Last week and earlier this week, it stopped raining. It’s one of those rare years you get to burn in sunlight in freaking July.
I bunked college that day for visiting this little handicraft market that was in town for some days. I never know about these things because I rarely go out exploring my own city. But the festooned tents and a sea of clay pottery caught my eye as I drove past that road- this one day I took a different way back home from college. But that's not what I was interested in, every bit of my soul piqued when I saw a yellow banner with 'BOOK FESTIVAL' written on it in large, bold Helvetica. Bright red in colour.
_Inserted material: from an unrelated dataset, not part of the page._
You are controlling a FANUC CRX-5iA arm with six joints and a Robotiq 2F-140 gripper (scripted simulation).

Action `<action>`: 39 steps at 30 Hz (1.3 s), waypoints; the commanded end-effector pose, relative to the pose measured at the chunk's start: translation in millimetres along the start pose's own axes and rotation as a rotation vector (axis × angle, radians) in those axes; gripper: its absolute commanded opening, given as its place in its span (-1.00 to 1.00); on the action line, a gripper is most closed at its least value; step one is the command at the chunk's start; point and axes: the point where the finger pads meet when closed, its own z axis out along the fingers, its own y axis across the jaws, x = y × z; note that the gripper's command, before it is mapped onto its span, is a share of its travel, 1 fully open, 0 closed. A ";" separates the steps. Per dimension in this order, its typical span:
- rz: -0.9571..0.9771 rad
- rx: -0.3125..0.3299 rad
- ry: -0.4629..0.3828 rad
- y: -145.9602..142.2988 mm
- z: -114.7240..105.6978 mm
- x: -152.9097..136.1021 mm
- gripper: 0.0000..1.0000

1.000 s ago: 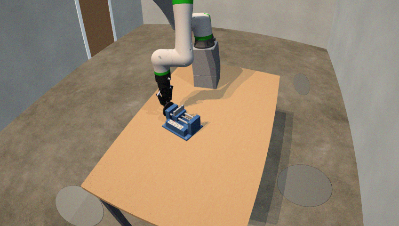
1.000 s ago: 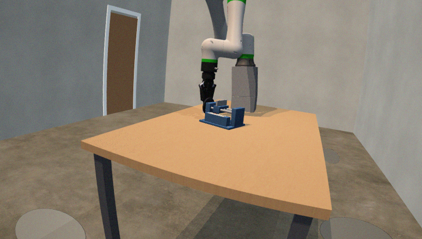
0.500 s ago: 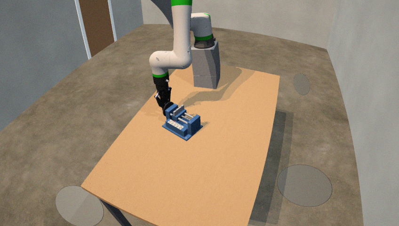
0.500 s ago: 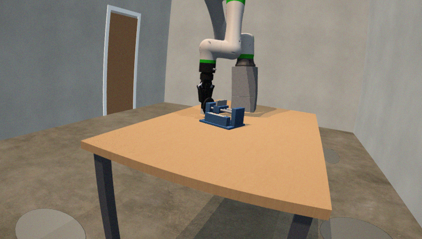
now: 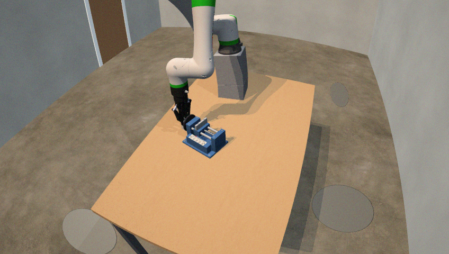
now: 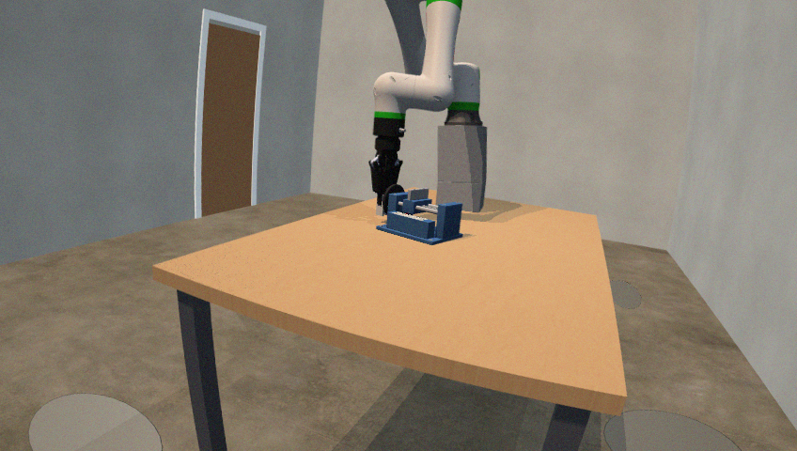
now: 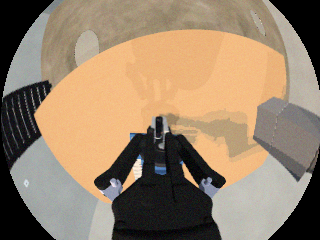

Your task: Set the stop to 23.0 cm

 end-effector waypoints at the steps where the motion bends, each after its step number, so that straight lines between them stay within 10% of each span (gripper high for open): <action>1: 0.000 0.001 0.000 -0.8 -0.4 0.0 -0.92; 39: 0.000 0.001 0.000 -13.6 -7.2 0.0 -0.92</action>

As I parked and headed to this tent, I had a nice chat with the main guy who managed and set up the whole thing and partly recognized me from last year. He recommended a few genres and also explained how they source the whole thing. So basically they have a collection of donated books, bigger packages that are lost in transit and might eventually end up discarded. Although the books they were selling for Rs. 100 or 200 per kilogram were a bit dusty and way older classics like Danielle Steel or Charlotte Bronte or Horowitz, they had a few of those BookTok ones they were selling for a 10-15% discount. And if you're good at bargaining, you can actually pull a 15.1% discount.
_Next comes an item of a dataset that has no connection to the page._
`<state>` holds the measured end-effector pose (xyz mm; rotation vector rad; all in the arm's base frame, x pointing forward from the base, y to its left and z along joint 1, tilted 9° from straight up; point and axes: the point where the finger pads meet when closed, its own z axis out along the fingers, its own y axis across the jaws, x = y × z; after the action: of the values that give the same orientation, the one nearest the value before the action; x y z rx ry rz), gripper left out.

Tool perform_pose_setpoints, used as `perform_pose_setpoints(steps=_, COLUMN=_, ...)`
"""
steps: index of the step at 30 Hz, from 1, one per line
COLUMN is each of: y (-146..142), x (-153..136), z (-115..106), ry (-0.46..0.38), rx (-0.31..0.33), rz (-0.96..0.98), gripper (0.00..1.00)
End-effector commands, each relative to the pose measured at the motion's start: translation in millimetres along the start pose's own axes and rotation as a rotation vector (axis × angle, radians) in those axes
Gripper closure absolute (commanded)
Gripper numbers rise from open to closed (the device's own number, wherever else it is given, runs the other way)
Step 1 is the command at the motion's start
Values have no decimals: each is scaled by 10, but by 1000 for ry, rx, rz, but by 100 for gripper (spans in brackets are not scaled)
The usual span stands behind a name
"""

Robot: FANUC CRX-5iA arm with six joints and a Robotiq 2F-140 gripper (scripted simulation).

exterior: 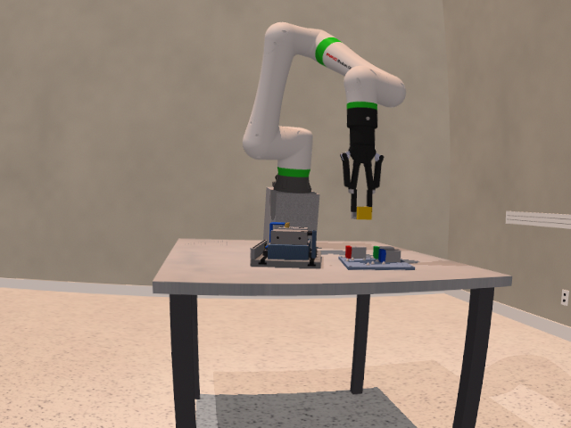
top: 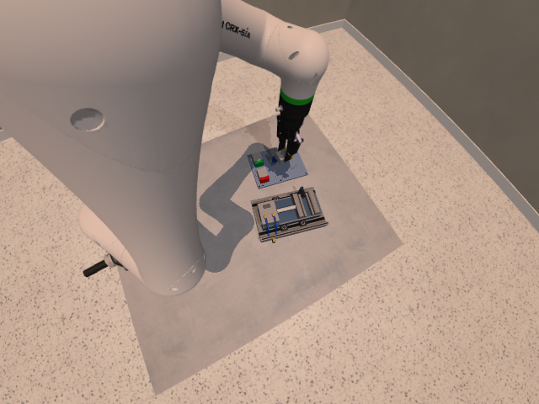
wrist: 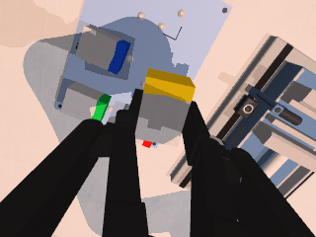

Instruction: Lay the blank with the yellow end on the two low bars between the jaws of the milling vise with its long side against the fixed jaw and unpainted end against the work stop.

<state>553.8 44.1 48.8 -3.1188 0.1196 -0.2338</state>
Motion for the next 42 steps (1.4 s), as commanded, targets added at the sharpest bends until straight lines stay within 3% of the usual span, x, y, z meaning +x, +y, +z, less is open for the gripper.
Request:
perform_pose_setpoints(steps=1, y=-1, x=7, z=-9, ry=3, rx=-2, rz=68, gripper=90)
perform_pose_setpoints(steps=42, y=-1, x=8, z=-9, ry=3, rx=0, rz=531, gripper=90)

These guys didn't have the kind of expertise the sellers in Pune’s ABC road or FC road have with the genre, story or authors. So after a little chat, I surfed the entire tent full of books mostly organised on the basis of their prices. And that's when a guy working there pointed out a few magazines and asked me if I'd be interested in them. As soon as I heard magazines, in my head appeared the pile of issues of 'The Week' in my room which I’ve never read. But too polite to reject his offer, I started digging a carton full of heavy mags. A lot of these were travel photography magazines, the rest were just fashion and beauty ones. But towards the side, what looked like they were almost squeezed in, were a few issues of Sotheby's and Christie's from their New York auctions and viewings. They were also very very pleasing to the eye and to hold in your hands.
At first I just picked a giant issue of the Christie's which was from 2019 on Post-War and Contemporary Art which I had also seen on Instagram. I saw a profile on Lucian Freud by David Dawson and never have I ever made a decision so fast to buy a magazine. I picked the Sotheby's because they had paintings and profiles of South Asian artists where I hoped to find some from India.
I ended up purchasing only the magazines and cancelling other books because… low on cash. Typical. I was lucky enough to escape the rain back home that day (always a notable victory). Locked myself in my room and just looked at all the paintings. I watched them for hours. I felt like a little kid- looking at toys in a store. Way too confused to decide which one will make your vacation worth that year.



I remember this sense of pride I felt that night when I opened the magazines again and found artists from home. Prabhakar Barwe, VS Gaitonde, Khobragade, Shanti Dave, Haldar, Hari Gade, and so many more from the country. Their first payment receipts, profiles, little moments from their life, struggles and most important of all- the art. My head felt bloated with all that reading. And I smiled about the thought of how I imagined my exhaustion as a bloated head.
Feeling literally smitten with magazines and paintings does weary you out. Especially when you like to believe that you’re rekindling your love for art. I’ve been watching some videos on YouTube about these artists’ paintings and works. A painter’s lifestyle fascinates me.
How they create unique works, amazing pieces of art and very beautifully hide an artist’s interpretation of a silly real life scenario that immediately makes you let out a sigh of contentment… of course when you actually find it.
How they find meaning to life in hues and shadows makes me think of real life as a myth..
And counting out the rebel against my dad for not letting me put things up on my bedroom wall. I still don’t get, despite immense admiration for the art form, how paintings can change my thoughts.
How they belong nowhere but in a louvre.
Maybe what could justify my “immense admiration” could be the thought- how paintings deserve to be worshipped and not printed on pieces of million dollar papers from archival links.